> [Work item]: Print the data exactly as written, but leave out each picture.

(Records contained in a dataset)
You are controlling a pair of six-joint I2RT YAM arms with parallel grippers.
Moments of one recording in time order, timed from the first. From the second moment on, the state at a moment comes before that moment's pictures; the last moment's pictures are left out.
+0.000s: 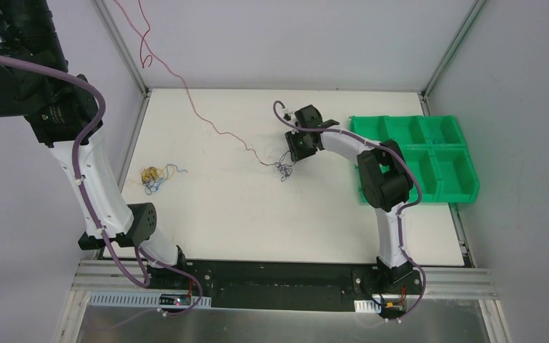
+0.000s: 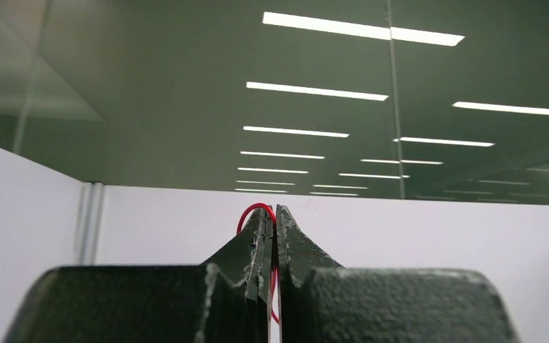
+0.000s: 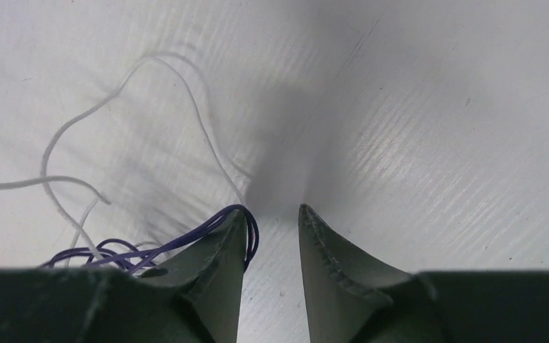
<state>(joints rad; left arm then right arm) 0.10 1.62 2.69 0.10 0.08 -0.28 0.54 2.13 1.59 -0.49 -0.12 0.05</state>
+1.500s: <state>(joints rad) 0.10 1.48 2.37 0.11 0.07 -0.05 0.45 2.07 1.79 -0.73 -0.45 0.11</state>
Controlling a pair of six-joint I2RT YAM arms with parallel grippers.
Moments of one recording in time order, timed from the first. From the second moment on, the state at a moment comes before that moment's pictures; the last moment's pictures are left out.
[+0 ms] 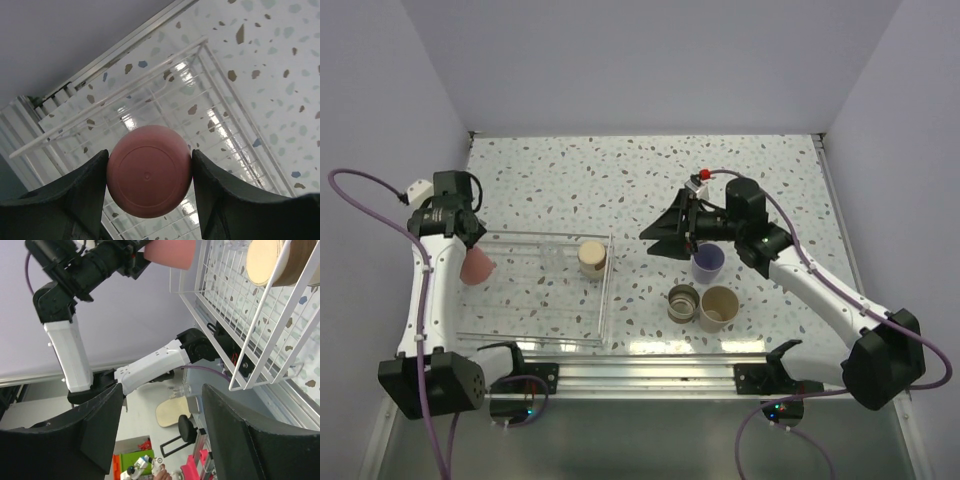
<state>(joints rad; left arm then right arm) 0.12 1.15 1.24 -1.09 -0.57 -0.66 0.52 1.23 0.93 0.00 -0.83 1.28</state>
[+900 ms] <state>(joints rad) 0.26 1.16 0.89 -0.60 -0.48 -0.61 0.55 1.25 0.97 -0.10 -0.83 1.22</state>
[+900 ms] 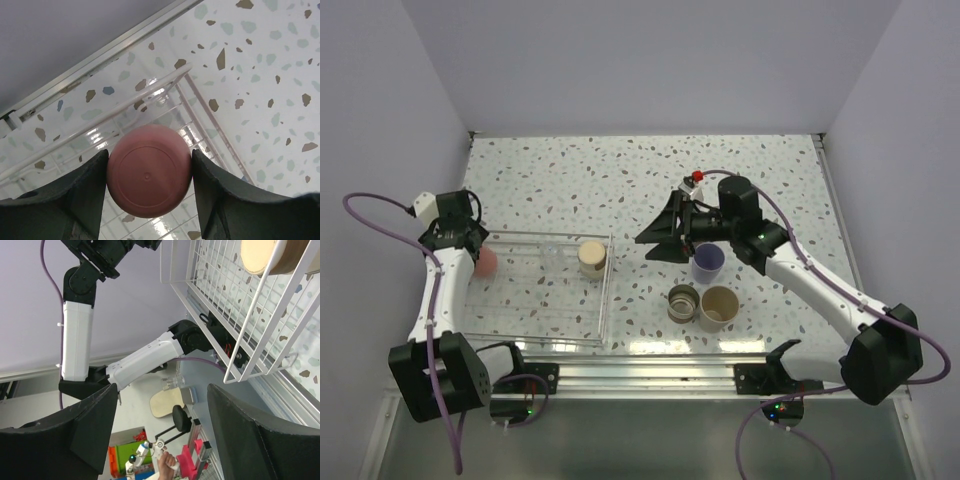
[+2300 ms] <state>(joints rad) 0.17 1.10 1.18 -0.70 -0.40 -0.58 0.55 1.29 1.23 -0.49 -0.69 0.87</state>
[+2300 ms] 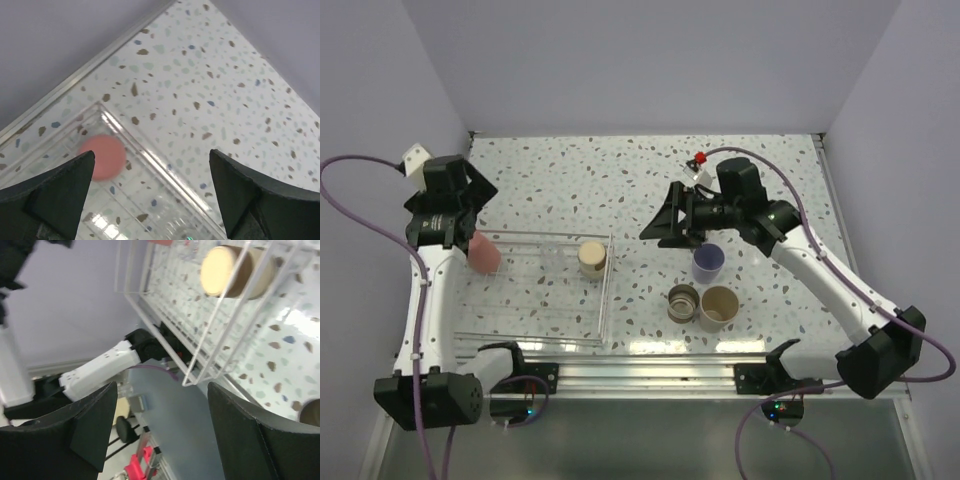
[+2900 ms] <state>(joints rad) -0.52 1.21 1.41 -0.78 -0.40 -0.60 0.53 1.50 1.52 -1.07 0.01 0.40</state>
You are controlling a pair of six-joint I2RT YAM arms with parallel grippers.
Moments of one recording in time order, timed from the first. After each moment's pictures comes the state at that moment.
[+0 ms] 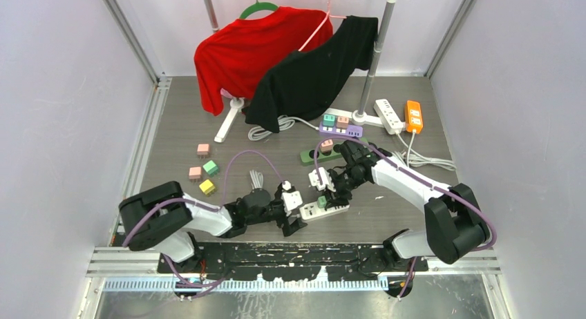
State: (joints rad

> [Answer for the task]:
You are controlling a pair of six-joint I2RT YAM arms with parallel grippers.
Moments of one recording in time order, timed from the first. From the second moment on, the state at a moment comes before that moment's pictures; the last moment's pictures are left out.
+0.000s: 
+0.000s: 
+0.000s: 
<state>(joints rad; left arm then right arm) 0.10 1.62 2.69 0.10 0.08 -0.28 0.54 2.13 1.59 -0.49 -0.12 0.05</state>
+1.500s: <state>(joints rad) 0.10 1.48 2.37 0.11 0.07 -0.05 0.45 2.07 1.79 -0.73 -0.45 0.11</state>
Controlling a pair of six-joint I2RT YAM arms with parallel grippers.
Moments of one recording in time order, timed from the first. From the second moment on, the state at a moment comes before that moment's pictures; the last moment's pictures are left out.
[+0 ms] 
<state>(joints rad; left arm then right arm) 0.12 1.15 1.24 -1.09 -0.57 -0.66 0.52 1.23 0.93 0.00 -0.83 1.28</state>
[+900 ms] <state>(joints rad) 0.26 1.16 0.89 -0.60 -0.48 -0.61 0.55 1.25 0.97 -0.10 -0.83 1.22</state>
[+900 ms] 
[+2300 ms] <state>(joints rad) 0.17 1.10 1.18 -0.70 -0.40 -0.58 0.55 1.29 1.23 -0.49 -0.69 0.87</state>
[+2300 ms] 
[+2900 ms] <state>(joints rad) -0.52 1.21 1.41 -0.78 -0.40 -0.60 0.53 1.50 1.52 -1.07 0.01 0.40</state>
You are controlling a pair of six-joint I2RT YAM arms with parallel grippers.
Moments of one recording in time order, timed from the first. After each moment's pictures comes the state at that moment.
[+0 ms] 
State: (joints rad

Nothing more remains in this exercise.